Now that I’ve retrieved my wife from the grips of her Tower, we are back in Penn Station—because no more trains run out of Grand Central this late—and we see a familiar figure, a man on fentanyl hunched over at 90 degrees. “Is that the same guy from this morning?” My wife said sadly; but I said, given he spent his entire day in the same spot, same position and same trance, he looks to me a whole lot like Westler.

This is an extreme comparison—to compare the default path to a lethal addiction—but it tracks to how I feel, an anger over a design firm kidnapping my very pregnant wife.

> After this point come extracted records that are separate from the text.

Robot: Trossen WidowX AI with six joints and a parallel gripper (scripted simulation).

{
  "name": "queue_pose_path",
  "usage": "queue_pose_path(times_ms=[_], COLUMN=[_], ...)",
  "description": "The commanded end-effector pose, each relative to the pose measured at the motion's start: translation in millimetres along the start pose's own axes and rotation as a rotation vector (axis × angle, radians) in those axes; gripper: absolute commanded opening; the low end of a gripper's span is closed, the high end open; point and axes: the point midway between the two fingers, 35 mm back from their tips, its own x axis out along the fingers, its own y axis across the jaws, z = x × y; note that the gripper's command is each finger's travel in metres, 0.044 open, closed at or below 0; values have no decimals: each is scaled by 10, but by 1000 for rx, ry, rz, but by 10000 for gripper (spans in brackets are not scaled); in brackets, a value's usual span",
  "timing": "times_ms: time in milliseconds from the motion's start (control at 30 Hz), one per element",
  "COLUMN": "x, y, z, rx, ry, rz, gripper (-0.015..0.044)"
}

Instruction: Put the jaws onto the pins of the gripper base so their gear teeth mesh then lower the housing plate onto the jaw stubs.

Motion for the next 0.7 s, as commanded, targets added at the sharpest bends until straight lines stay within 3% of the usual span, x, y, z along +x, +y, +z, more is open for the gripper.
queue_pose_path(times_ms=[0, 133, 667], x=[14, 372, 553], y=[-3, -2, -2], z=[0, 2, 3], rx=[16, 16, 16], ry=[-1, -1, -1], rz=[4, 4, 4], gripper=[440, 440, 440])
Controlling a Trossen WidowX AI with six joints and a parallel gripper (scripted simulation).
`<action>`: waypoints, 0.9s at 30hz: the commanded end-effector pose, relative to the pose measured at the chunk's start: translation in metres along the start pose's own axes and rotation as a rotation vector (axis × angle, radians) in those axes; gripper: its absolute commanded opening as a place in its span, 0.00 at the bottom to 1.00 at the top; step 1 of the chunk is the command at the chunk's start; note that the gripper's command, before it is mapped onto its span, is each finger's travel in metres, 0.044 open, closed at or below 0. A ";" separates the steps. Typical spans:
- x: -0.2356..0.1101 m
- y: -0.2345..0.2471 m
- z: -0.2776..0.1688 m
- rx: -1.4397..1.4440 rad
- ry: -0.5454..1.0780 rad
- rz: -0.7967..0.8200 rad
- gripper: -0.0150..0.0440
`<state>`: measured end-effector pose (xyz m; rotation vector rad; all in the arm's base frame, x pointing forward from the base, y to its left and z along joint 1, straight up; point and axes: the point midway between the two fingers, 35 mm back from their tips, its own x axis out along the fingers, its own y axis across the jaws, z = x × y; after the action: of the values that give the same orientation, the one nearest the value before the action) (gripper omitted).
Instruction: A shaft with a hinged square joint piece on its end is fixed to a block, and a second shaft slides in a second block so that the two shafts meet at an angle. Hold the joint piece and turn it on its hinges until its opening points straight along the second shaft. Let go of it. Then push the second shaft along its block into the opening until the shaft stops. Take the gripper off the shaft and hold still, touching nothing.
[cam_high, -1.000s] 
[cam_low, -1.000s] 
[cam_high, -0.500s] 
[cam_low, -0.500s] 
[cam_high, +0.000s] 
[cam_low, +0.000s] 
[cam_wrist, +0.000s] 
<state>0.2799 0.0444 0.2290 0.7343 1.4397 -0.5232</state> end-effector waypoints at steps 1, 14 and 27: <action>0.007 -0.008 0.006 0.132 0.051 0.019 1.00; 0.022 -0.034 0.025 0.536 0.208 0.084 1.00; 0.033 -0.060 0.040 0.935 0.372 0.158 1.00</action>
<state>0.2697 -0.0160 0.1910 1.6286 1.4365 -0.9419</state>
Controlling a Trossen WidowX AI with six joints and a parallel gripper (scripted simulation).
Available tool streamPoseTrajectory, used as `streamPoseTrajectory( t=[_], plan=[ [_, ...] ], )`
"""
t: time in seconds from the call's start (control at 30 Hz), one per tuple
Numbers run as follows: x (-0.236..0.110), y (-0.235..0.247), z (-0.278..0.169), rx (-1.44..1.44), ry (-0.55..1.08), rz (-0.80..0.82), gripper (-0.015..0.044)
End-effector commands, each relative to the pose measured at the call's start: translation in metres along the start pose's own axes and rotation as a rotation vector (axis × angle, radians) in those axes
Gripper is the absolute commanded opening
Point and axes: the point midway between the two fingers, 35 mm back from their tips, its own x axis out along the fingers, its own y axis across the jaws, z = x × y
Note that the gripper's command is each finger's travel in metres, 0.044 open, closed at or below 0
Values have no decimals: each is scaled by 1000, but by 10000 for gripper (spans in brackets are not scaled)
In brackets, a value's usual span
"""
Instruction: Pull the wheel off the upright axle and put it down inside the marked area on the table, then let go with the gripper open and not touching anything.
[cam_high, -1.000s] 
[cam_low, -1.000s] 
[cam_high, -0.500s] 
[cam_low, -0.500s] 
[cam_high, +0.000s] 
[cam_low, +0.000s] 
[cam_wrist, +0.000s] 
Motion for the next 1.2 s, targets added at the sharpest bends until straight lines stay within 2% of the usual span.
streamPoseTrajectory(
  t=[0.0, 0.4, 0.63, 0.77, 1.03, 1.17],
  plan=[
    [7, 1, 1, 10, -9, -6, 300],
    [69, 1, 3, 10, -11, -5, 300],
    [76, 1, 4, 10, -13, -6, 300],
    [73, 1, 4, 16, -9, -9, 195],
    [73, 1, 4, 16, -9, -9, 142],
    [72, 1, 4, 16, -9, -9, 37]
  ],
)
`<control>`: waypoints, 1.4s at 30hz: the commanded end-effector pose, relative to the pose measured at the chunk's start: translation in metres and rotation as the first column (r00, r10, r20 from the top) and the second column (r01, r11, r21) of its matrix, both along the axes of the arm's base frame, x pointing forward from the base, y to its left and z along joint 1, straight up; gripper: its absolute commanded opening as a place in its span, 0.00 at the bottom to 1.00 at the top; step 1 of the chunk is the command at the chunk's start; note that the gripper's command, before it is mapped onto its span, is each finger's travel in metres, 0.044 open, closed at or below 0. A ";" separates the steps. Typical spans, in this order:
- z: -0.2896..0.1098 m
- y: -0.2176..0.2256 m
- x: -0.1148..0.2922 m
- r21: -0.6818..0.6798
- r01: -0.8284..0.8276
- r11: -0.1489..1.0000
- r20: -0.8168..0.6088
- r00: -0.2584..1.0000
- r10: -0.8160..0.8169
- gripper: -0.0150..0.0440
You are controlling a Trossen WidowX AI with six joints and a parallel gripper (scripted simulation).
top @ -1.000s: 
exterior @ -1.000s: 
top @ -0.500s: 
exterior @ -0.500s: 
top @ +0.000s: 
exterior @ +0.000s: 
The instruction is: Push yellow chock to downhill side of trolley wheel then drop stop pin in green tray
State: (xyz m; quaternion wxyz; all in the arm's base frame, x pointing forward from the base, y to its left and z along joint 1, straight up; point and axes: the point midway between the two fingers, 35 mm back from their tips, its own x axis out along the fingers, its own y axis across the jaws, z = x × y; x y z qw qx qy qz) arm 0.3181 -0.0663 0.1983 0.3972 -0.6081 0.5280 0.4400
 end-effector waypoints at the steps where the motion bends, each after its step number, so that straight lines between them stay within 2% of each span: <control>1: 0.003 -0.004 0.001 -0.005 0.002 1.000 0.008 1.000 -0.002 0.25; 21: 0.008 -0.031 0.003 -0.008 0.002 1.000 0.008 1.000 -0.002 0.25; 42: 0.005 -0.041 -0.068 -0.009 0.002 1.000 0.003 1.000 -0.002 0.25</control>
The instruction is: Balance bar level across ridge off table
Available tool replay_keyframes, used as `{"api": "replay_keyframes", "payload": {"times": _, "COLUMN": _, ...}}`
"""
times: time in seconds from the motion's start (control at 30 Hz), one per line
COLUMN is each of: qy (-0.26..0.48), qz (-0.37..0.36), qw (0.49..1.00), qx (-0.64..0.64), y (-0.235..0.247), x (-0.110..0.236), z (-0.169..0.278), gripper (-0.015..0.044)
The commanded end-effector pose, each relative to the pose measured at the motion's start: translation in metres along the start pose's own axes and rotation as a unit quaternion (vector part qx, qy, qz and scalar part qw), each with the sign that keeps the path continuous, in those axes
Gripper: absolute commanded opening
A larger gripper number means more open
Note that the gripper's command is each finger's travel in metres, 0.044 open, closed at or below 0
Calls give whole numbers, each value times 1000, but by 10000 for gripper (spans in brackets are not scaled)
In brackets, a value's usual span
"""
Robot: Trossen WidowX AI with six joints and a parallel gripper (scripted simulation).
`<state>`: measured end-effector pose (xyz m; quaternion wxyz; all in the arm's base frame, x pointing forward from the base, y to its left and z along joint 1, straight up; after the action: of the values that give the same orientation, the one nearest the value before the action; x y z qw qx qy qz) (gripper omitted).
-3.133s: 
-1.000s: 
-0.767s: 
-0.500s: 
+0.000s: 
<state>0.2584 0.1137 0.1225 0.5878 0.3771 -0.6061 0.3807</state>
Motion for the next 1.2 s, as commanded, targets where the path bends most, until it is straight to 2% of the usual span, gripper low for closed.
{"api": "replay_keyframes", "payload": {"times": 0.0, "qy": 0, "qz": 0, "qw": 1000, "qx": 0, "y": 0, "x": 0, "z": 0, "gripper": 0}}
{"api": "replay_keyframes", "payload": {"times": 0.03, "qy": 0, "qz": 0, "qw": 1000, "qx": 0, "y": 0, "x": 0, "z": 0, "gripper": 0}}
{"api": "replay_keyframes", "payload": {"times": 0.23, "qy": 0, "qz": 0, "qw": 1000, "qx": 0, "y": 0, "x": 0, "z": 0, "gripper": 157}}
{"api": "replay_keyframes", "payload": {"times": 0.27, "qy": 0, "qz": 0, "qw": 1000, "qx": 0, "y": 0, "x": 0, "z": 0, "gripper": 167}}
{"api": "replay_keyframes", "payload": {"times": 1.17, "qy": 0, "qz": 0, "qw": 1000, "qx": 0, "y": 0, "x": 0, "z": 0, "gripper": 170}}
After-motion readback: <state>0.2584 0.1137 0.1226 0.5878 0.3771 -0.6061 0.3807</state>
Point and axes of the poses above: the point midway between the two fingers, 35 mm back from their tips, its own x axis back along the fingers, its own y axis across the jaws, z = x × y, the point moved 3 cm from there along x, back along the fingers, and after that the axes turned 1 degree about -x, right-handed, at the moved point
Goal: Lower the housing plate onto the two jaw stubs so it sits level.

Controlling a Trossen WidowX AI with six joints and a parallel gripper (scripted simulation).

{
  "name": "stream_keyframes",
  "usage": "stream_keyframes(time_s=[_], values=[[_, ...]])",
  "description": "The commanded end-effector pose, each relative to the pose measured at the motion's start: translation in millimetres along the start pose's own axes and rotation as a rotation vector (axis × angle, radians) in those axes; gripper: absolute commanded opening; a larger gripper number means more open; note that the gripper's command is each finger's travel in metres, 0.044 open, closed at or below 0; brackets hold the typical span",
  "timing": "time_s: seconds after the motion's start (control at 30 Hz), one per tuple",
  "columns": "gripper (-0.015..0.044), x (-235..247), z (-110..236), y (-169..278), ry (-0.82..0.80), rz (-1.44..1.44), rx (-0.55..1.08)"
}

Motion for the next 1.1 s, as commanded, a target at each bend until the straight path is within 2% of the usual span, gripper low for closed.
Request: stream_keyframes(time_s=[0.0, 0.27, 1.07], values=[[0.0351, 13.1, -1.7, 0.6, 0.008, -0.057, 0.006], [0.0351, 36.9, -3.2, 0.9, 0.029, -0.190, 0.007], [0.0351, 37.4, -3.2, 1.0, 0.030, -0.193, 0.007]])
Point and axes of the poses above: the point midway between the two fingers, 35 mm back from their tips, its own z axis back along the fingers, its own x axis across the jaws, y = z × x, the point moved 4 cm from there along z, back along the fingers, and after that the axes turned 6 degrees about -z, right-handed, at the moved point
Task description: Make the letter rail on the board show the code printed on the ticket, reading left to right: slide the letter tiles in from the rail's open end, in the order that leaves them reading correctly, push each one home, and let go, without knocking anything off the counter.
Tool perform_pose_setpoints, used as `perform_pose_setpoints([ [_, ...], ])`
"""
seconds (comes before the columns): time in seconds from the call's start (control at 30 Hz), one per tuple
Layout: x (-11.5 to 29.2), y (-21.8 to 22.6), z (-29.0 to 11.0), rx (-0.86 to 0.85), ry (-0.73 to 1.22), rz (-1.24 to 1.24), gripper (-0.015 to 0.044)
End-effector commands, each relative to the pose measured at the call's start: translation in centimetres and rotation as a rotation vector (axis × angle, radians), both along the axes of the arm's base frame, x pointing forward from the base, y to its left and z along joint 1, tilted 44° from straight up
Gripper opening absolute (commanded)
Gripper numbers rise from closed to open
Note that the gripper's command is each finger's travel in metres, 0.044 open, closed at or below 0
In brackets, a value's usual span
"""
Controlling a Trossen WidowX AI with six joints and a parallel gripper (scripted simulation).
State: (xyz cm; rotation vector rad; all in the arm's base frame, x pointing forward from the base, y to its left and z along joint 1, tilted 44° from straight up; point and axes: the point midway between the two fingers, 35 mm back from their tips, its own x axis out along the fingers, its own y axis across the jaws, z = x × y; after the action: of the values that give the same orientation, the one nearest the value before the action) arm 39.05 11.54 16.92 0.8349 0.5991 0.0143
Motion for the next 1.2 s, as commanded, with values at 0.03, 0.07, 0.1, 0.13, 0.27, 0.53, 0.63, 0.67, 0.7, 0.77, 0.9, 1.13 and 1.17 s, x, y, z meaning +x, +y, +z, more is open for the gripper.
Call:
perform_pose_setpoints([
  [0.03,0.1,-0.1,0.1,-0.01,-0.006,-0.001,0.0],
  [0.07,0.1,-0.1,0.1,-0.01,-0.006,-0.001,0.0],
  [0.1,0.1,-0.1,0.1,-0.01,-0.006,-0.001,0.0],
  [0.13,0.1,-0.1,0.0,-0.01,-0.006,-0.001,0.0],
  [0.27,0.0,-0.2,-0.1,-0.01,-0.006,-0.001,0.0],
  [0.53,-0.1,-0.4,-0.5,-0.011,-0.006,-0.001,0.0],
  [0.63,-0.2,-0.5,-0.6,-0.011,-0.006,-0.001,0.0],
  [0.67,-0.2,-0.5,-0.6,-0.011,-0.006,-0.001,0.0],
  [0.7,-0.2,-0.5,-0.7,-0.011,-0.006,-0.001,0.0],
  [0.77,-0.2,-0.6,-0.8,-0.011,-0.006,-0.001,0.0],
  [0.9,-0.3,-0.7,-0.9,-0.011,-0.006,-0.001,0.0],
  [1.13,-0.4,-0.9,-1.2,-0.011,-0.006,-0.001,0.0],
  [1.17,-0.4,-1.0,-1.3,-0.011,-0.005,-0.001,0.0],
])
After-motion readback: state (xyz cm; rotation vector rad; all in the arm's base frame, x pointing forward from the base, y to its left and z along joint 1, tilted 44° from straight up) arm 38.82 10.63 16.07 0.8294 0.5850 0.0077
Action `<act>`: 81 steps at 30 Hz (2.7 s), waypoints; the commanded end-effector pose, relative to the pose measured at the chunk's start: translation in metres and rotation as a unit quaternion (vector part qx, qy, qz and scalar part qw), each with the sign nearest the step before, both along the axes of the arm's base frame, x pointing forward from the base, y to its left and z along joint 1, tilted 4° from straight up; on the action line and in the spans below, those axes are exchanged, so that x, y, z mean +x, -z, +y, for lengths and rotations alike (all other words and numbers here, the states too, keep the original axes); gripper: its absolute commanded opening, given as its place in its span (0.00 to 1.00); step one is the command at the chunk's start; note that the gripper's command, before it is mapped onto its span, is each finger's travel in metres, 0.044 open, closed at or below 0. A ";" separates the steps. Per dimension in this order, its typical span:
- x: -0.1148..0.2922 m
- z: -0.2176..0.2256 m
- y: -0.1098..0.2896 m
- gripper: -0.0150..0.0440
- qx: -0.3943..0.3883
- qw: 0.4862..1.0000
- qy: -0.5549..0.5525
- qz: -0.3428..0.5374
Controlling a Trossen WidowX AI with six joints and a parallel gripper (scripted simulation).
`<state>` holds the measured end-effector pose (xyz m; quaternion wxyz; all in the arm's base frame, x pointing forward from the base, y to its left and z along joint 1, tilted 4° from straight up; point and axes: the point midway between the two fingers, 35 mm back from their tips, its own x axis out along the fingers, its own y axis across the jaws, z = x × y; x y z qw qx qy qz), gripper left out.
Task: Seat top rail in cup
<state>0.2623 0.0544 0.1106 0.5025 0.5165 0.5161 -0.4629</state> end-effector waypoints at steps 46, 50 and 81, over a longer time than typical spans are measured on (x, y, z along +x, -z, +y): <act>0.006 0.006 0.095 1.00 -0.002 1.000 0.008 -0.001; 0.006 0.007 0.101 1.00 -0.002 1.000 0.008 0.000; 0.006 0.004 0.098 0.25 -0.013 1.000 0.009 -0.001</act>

This morning I finally visualized the whole chain of command, the reason she works until 4am, and why 1 AM is considered a “good night”: somewhere in Dubai is a very rich man, and he’s decided to cure the anxiety over his massive pile of money but funding a Tower that, most likely, no one will live in. So he hires a team of henchman, the “client reps,” and it’s their job to dangle glamorous limitless design work to very hungry architects that fear the market could evaporate at any moment. So naturally, the firm accepts the work at half the rate, and I assume half of that is just cut off the top to reward and keep the partners fat (the 80%, the staff—they don’t matter, they are burnt and churnt over, with eager beardless faces eternally sending resumes, because where else in America can you build DUBAI). And so the client, being entitled and aware of our desperation, will throw a screaming fit if my wife and her 2 juniors can’t pull off the labor of 10 people, every single night. Staffing can’t be honest because it’s trying to survive, and business development can’t be selective because it knows it’s runway, and so what emerges is a kind of caste system where office workers are expected to work 80 hour weeks without overtime or questions.